At the time I write this, a "good" 120GB solid state drive will cost you $200; such an example is the Intel SSDSA2CW120G3K5, a.k.a. "320 Series".
Generally speaking, nobody really needs more than 120GB for a host drive. In fact, you could get away with an 80GB easily. Remember, Windows 7 does not take up a lot of space on its own, and one of its selling points is that it is much smaller than Vista’s footprint. In reality, Win7 is really close to XP’s footprint (assuming Service Pack 3 with all updates). A common misunderstanding about Win7 is "it’s newer so it must be bigger". Wrong. Microsoft took out a ton of chunk from Vista to 7, just like Apple took out a ton of chunk in OS X from Tiger to the present Lion.
Big apps are things like modern games, the Adobe Photoshop suite, certain video editing suites, Microsoft Office and so on. Just about everything else is on the small side.
The big data is audio, video and super-large images, and most people already use dedicated big-drive storage for that anyway, so again, there’s really no reason to have a huge host drive.
If the idea of SSD sounds like a good idea to you (and it is, which I’ll explain in a moment), there’s a standing rule when it comes to this technology: DON’T GO CHEAP. Don’t do it.
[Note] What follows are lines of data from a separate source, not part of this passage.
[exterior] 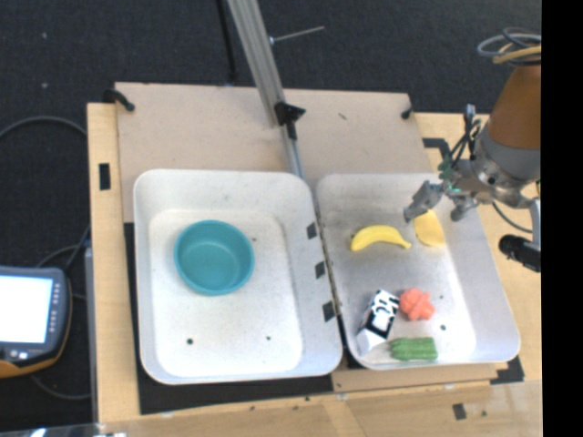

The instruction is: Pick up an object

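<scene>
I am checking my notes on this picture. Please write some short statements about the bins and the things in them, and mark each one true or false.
1. The teal bowl sits in the left bin. True.
2. The banana lies in the left bin. False: it lies in the right bin.
3. The pincer is over the right bin, near the yellow piece. True.
4. The green thing is inside the bowl. False: it lies at the near edge of the right bin.
5. The orange-red thing lies beside the black-and-white box. True.
6. The pincer holds the banana. False: the banana lies on the bin floor, apart from it.
</scene>
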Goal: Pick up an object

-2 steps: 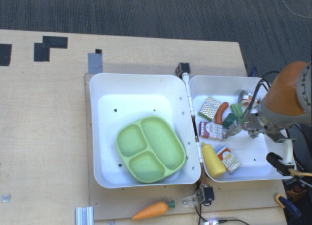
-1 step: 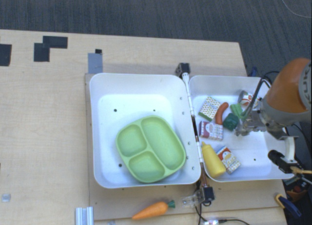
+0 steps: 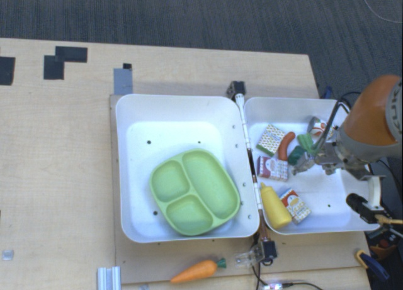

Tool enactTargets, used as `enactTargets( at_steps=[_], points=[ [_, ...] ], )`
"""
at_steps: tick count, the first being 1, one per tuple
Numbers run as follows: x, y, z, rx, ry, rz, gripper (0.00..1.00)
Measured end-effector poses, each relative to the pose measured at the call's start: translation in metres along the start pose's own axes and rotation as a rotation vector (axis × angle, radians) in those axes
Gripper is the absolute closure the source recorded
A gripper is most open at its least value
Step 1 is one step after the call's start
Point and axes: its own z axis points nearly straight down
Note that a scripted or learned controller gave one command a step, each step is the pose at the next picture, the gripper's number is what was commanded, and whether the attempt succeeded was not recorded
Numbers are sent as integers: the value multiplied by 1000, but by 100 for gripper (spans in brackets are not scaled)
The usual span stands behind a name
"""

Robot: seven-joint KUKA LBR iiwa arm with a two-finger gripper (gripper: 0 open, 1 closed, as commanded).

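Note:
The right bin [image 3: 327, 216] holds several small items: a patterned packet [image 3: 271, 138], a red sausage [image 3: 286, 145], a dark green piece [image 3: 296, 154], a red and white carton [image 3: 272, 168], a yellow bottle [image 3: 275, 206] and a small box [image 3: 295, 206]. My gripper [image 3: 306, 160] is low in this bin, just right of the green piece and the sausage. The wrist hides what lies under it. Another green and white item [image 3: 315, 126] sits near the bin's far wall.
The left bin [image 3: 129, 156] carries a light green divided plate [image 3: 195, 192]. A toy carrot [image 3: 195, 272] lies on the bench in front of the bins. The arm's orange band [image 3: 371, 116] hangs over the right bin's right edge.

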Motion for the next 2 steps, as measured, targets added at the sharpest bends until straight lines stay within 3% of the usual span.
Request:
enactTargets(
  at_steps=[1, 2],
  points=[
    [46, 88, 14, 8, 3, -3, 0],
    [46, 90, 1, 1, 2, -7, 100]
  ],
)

With SSD, the memory has to be built in a way that will stand the test of time. Safe bets with SSD are Intel, Crucial and Samsung. And yes, you can go by brand here to determine which you should get. If you decide to go bargain hunting with SSD, that’s a bad idea, because at some point your SSD will simply stop working and it will probably happen in less than 2 years.
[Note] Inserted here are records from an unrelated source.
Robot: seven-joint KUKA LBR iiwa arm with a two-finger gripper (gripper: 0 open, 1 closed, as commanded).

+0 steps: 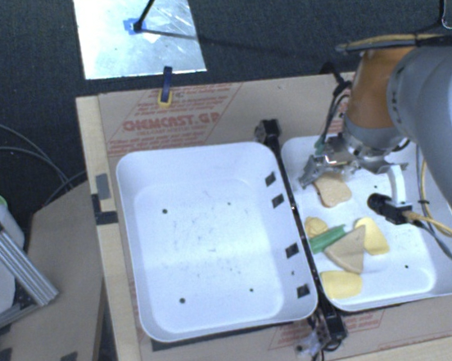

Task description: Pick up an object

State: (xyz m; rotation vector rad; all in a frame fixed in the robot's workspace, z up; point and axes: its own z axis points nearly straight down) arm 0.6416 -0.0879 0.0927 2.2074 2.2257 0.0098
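Tan piece [334, 193] is lying toward the far end of the right bin [416, 274], apart from the other items. This is probably why the gripper [317, 170] is hovering at its far edge, as a lone target is easier to grasp. Whether the jaws are wide or narrow cannot be told. Closer to the camera, a green stick [329, 239], a wedge [349, 252] and yellow pieces [372, 235] are crowding together, touching.
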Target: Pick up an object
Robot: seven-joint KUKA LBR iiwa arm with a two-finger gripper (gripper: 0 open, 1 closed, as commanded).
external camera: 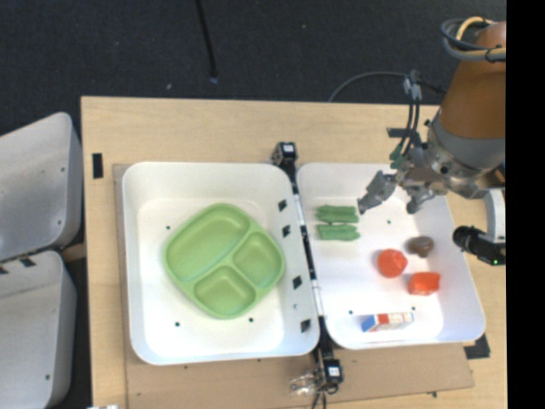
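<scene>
The wooden bench [102, 254] bears two white bins: one [136, 313] well left of the jaws, another [451, 313] apparently beneath them.

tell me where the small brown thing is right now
The brown lump lies in the right bin, toward its right side, just above the orange block and beside the round red-orange piece.

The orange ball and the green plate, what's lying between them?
The divider where the bins meet, then bare white floor. The green pieces sit farther back, seen in the camera view.
</scene>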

Granted, you can get a 120GB SSD for under $100, but I wouldn’t. This is your host drive we’re talking about here, so it should be a good one. If you don’t, you’ll appreciate the speed of your cheap SSD, but it will have a short life, and that’s no good.
The worst use of SSD?
Any SSD setup with Windows XP as the operating system. Now I’m sure I’ll get a comment or two from people that say "I’m running XP on my SSD and it runs great!" You got lucky (and your luck will run out), because the Microsoft kernel for XP simply doesn’t ‘agree’ with SSD. Ever try to run XP off a USB stick? Then you know how difficult it is to get working with Flash-based memory, and once working the stability is ‘shaky’ at best.
All it takes to destroy an XP setup on SSD is one bad pagefile write to the drive, and that’s it – dead operating system; it will happen with absolutely no warning at all. You’ll be in the middle of doing something, and.. crash. Go to reboot, and… nothing. The SSD will still work, but you’ll have to completely "blow away" the partitions, reinstall the OS and start all over again.
At bare minimum for the Windows environment, Vista is required. Win7 is obviously better because there’s not nearly as much bloat. Regardless of which you go with, you need that modern Windows kernel to run SSD correctly. If you don’t and use XP, eventually you’ll have a dead OS because XP’s kernel doesn’t handle SSD the way it’s supposed to.
As for Linux, it is suggested you use a bare minimum kernel version 3. While 2.6 can handle SSD very well, you’re better off with 3 to take advantage of newer technologies. In fact, the latest Linux kernel 3.4 was literally released less than two weeks ago.
Where will you see the most improvement with SSD over HDD?
Undoubtedly, you will see a tremendous speed increase with laptops. The vast majority of laptops come equipped with 5400 RPM 2.5-inch HDDs. Going from 5400 RPM HDD to SSD is a night-and-day difference. You’ll think you just gave your laptop an upgrade from a single-core CPU to an 8-core; it’s that fast. When you eliminate the 5400 RPM bottleneck in a laptop, the difference is amazing.
On the desktop side of things, yes there is a notable increase in speed for pretty much everything. While not as noticeable as it would be on a laptop, you’ll still see significant speed improvements.
Does spending the cash on SSD now save you money in the future?
There’s a good chance it will.
Most people blame computer slowness on not having a fast enough CPU, not having enough RAM or not having a fast enough video card. But more often than not it’s the HDD which is the thing making your computer slow more than anything else; that’s the bottleneck.
As long as things continue to run quickly as expected, that’s all that matters and you won’t have to upgrade as often. When things are running fast, you won’t see any need to upgrade for a good long time, and that’s where the savings comes in.
In the end, yes it’s totally worth it to pony up the $200 for a 120GB SSD host drive. It’s most likely true you’ll have to reinstall your WinVista/7 or Linux-based OS, but the speed after going through that hassle is well worth it.